BRIEF:
Without copying any picture, transcribe exactly the lines of the data below from the one containing "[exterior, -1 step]" through the one containing "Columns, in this".

GIVEN DATA:
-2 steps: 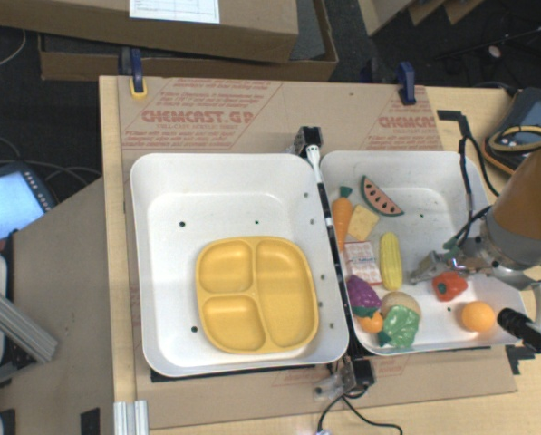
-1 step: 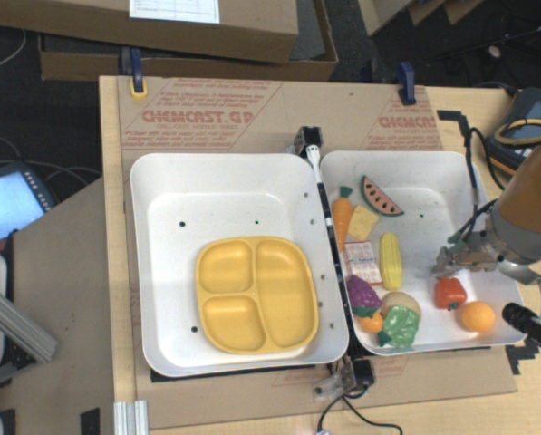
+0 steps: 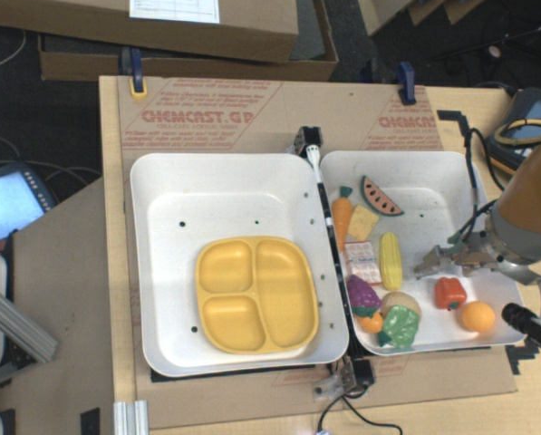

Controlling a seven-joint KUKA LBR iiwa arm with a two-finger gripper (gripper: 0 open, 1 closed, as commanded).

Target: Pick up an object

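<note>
Plywood bench (image 3: 252,116), two white bins side by side, cardboard boxes beyond at twelve o'clock.

Item one: my gripper (image 3: 442,263), low in the right bin (image 3: 415,166), tips pointing toward nine o'clock; whether it stands open or closed I cannot tell, and nothing shows in its grasp.

Item two: red pepper (image 3: 449,292), just beside the tips at six o'clock, the likeliest pick. Orange (image 3: 477,316) near it at five o'clock.

Item three: corn cob (image 3: 391,258) at nine o'clock; carrot (image 3: 342,219), watermelon slice (image 3: 381,196), green leafy piece (image 3: 400,327) along the bin's left side.

Item four: yellow divided plate (image 3: 254,294) in the left bin (image 3: 161,243).

Handling note: I judge the step is descent onto the pepper; centre over it, clear of the orange, before closing.
</note>
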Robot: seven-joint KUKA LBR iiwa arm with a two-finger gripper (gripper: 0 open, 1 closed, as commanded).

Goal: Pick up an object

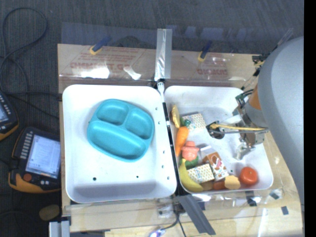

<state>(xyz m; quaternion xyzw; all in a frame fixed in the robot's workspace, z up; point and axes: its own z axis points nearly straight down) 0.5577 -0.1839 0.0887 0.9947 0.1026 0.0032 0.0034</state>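
Note:
The right bin (224, 95) holds a heap of toy food along its left and front sides. There is an orange carrot (181, 136), a small printed box (193, 121), a pink fruit (190, 151), a yellow banana (186, 177), a second printed box (201, 172), a red and white carton (216, 163) and a red tomato (249, 176). My gripper (238, 135) hangs low over the bare white floor in the right half of this bin, right of the heap and above the tomato. Nothing shows in its grasp.
The left bin (74, 147) carries a blue divided plate (121, 128). A metal divider strip (163, 58) stands behind the gap between the bins. The grey arm (286, 107) covers the right bin's right edge. A handheld pendant (37, 157) lies left of the bench.

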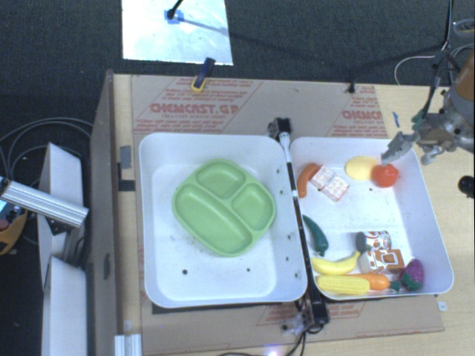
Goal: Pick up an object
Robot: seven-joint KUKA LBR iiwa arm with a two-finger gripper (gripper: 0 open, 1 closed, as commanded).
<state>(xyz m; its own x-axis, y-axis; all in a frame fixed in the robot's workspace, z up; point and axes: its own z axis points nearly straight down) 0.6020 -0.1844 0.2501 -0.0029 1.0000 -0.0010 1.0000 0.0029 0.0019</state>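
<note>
Dark carpet all around, with a plywood bench [223, 102] under two shallow white bins side by side. Nearest the camera, along the bottom of the right bin [438, 262], the toy food sits in a heap: a corn cob [343, 285], banana [334, 263], small carrot [377, 280], purple grapes [413, 272] and a little printed can [373, 241], with a dark green pepper [315, 234] just above them. My guess is they got dumped in loose so the program has random stuff to grab.

The left bin [159, 273] holds just a green divided plate [224, 207], lying flat mid-frame.

Further up the right bin there's an orange sausage-looking piece [303, 179] by the divider, a wafer-like block [329, 183], then a yellow lemon [361, 167] touching a red tomato [384, 175]. The gripper [393, 150] comes in from the upper right with its tip right at that tomato, so that's probably the target. Whether it's pinching anything, I can't tell; nothing visibly sits in its grasp, so the pick isn't done.
</note>
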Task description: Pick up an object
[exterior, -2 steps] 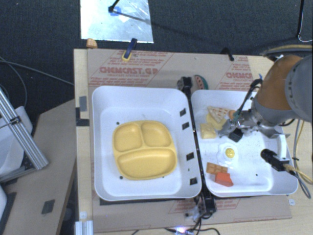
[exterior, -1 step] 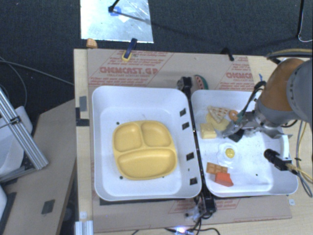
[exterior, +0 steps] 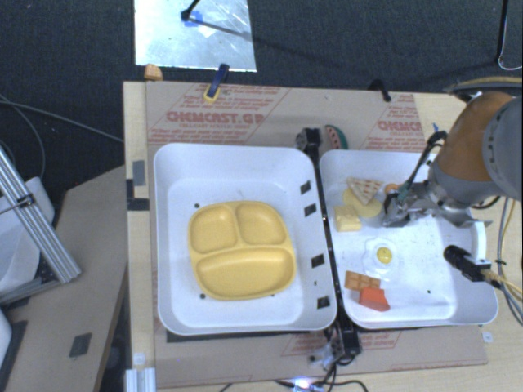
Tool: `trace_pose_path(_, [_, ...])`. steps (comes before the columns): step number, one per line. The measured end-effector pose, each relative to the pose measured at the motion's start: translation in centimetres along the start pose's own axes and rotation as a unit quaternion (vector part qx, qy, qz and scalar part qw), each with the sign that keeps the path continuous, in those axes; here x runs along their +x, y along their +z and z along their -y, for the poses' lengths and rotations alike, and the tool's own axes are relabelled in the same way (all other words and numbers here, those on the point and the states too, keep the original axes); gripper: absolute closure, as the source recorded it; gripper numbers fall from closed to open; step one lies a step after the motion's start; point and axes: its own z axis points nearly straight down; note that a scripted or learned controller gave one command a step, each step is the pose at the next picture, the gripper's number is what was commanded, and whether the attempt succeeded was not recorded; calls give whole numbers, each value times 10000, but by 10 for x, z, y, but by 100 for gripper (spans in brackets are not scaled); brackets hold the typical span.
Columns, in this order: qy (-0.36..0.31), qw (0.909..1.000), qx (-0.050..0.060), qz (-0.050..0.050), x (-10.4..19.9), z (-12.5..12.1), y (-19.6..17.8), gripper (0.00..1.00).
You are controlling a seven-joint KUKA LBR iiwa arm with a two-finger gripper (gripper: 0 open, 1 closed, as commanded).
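Nearest the camera, in the right bin, one orange-red block and one brown cracker piece are noted, touching each other; just beyond lies one fried-egg toy. Farther back, one pale yellow cheese block and one waffle wedge are seen. The hand is lowered just beside the cheese block; whether it is apart or together cannot be told, and nothing is seen clamped. The step is judged to be the approach to a grasp; closing on a piece and lifting are called for next. One yellow divided plate occupies the left bin. Two bins are counted on the worktop.
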Motion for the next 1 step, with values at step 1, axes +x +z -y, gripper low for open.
trace_pose_path(1, [46, 10000, 29, -12, -23, 84, 10, 100])
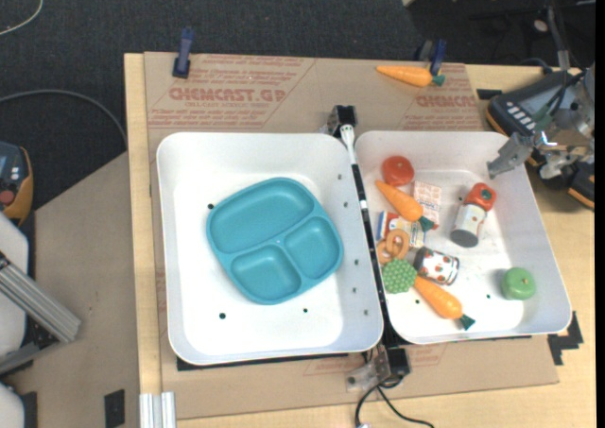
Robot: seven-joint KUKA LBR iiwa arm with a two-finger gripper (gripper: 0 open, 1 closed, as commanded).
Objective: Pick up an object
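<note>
The gripper [503, 160], its grip state impossible to tell, hovers at the right bin's [544, 228] far edge; the small bottle [470, 215] nearby looks light, rigid, best pinched across its body.

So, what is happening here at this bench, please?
A grey robot arm reaches in from the right, and its gripper is over the upper right edge of the right white bin, holding nothing visible. This bin contains small toys: two orange plastic carrots, a round green toy, a small can. The left white bin holds a teal divided plate. Nothing is picked up yet.
</note>
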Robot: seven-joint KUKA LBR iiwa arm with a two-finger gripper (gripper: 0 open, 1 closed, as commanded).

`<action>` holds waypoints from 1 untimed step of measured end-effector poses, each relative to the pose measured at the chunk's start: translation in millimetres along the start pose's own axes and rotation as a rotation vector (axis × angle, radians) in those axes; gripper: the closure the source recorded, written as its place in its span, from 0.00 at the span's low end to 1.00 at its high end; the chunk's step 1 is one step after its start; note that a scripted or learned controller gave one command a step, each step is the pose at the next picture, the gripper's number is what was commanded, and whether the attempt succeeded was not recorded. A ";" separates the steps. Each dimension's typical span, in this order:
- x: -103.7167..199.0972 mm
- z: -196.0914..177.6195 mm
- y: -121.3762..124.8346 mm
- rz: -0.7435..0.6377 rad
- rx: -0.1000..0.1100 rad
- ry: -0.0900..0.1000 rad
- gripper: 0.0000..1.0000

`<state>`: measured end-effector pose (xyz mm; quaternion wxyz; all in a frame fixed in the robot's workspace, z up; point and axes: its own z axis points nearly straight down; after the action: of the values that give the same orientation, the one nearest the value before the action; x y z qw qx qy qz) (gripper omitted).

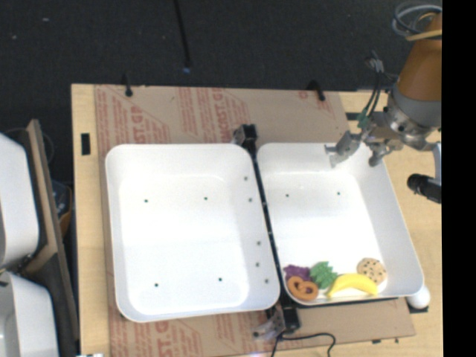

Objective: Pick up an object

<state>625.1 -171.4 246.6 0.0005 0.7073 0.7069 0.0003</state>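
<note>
Several small toy foods lie in the near corner of the right bin (pixel 327 214): a yellow banana (pixel 351 285), a round cookie (pixel 371 271), a green leafy piece (pixel 323 273), purple grapes (pixel 297 271) and an orange pretzel (pixel 303 290). They crowd together, touching or nearly touching. My gripper (pixel 357 150) hangs over the bin's far right corner, well away from the toys. Its fingers (pixel 339 148) stand open with nothing between them.
The left bin (pixel 186 229) sits beside the right one, on brown cardboard (pixel 186 117). A black clamp (pixel 245 134) stands at the far end of the seam between the bins. Another clamp and a cable (pixel 286 326) are at the near end.
</note>
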 end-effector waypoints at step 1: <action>48.7 36.2 41.1 -0.004 0.003 0.001 0.00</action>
<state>666.3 -122.7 210.4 -0.0011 0.7059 0.7083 -0.0003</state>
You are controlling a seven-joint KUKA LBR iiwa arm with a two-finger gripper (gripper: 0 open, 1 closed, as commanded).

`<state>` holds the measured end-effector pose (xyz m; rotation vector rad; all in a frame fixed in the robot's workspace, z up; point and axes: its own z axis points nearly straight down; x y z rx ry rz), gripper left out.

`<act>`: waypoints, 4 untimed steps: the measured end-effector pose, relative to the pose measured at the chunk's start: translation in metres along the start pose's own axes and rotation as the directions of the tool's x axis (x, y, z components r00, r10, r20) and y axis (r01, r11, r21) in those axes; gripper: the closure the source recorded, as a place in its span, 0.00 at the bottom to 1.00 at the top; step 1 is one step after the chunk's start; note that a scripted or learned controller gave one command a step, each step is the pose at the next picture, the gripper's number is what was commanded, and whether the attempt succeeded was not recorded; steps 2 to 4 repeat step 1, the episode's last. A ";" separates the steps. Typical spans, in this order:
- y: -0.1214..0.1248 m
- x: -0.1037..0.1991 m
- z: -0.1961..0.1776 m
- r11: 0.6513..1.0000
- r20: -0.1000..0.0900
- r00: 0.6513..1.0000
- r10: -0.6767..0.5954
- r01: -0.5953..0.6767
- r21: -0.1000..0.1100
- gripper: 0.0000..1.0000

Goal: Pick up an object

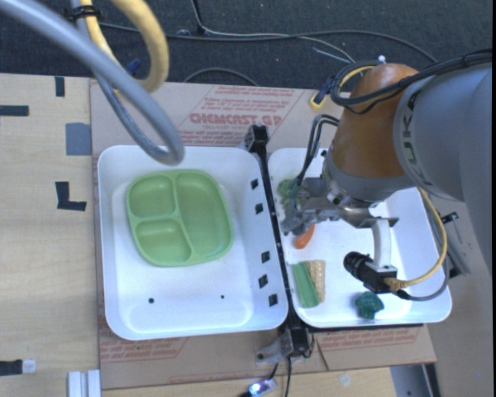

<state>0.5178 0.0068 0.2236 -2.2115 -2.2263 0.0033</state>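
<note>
On the table [33, 222], two shallow white bins sit side by side on cardboard.

Left bin [116, 296]: one green divided plate [180, 218], three compartments, lying flat in the upper half.

Right bin [422, 222]: small orange piece [304, 237] near the left wall, directly below the arm's wrist; corn cob [317, 275] and green strip [303, 286] lying together just below it; teal object [368, 305] near the lower edge, beside a black cylindrical fitting [362, 268] with a yellow cable.

Arm: grey with orange band, reaching over the right bin. Jaws [302, 217] low at the left wall, just above the orange piece; state cannot be told, the wrist hides them.
</note>
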 end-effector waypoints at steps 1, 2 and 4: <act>0.012 0.061 0.007 1.000 0.000 1.000 -0.001 0.001 -0.002 1.00; 0.012 0.061 0.007 1.000 0.000 1.000 -0.001 0.001 -0.002 1.00; 0.012 0.061 0.007 1.000 0.000 1.000 -0.001 0.001 -0.002 1.00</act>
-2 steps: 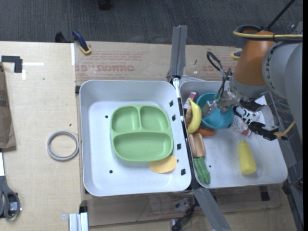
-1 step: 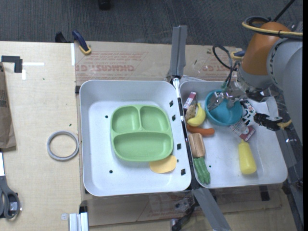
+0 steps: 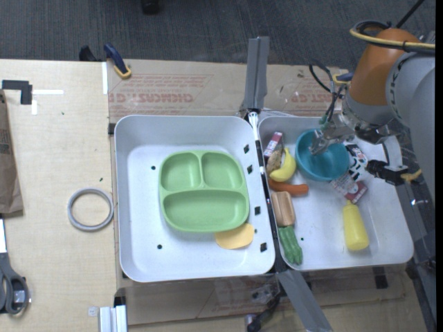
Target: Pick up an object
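Bowl, blue, is sitting at the upper middle of the right bin, and the hand is reaching into it, perhaps pinching its rim; I cannot tell. A shallow grip is risking a slip against the crowding banana.

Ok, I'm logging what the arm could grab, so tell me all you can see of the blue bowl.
The blue bowl is a round, deep, glossy bowl that looks like plastic, standing upright in the right bin, near its far side. The claw hangs over its far rim, reaching into the bowl. A yellow banana lies against its left side, and a clear wrapped item lies at its right.
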Tool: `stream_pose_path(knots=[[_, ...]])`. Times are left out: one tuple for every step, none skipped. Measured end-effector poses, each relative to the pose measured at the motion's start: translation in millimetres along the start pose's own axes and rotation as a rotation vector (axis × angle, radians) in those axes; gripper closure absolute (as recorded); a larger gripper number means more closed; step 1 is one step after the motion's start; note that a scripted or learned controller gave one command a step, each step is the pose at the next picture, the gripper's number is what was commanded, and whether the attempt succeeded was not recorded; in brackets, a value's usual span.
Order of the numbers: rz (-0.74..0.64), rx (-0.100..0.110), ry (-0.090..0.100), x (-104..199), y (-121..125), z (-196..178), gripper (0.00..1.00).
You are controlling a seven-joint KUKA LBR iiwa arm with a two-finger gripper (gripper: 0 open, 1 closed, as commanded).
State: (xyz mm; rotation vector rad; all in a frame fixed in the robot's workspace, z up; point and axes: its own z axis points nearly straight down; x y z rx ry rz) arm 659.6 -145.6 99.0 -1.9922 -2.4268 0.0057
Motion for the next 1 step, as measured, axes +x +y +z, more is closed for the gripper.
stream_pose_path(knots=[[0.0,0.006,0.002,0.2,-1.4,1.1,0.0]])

ANSWER SECTION:
[exterior, -1 step] 
[exterior, +0 steps] 
Tool: `trace_pose_path(_, [_, ...])`. steps (comes before the columns): step number, one per line. The measured end-effector pose, each relative to the pose measured at the motion's start: translation in centimetres along the start pose's own axes and rotation as a unit quaternion (vector part qx, qy, qz and scalar part qw), each with the sign that keeps the path continuous, in those axes; here x runs along their +x, y along their +z and z along their -y, for the poses' lengths and rotations alike, and the tool's own axes are relabelled in the same way (all other words and numbers here, those on the point and the states too, keep the original axes); gripper: absolute closure, as the source recorded it; gripper numbers fall from closed to open; step one lies a step after the motion's start; point and axes: its own z axis points nearly straight down; note that a scripted or learned controller gave one command a step, each step is the pose at the next picture, the gripper's number is what was commanded, and whether the attempt succeeded was not recorded; calls give whole numbers, each value times 10000, but by 10 for x, z, y, but by 100 for gripper (spans in brackets are not scaled); brackets hold the typical span.
Columns, in this order: qy (-0.36..0.31), qw (0.909..1.000), qx (-0.050..0.060), qz (-0.050..0.050), x (-10.4..19.9), z (-12.5..12.1), y (-19.6..17.8), gripper (0.00..1.00).

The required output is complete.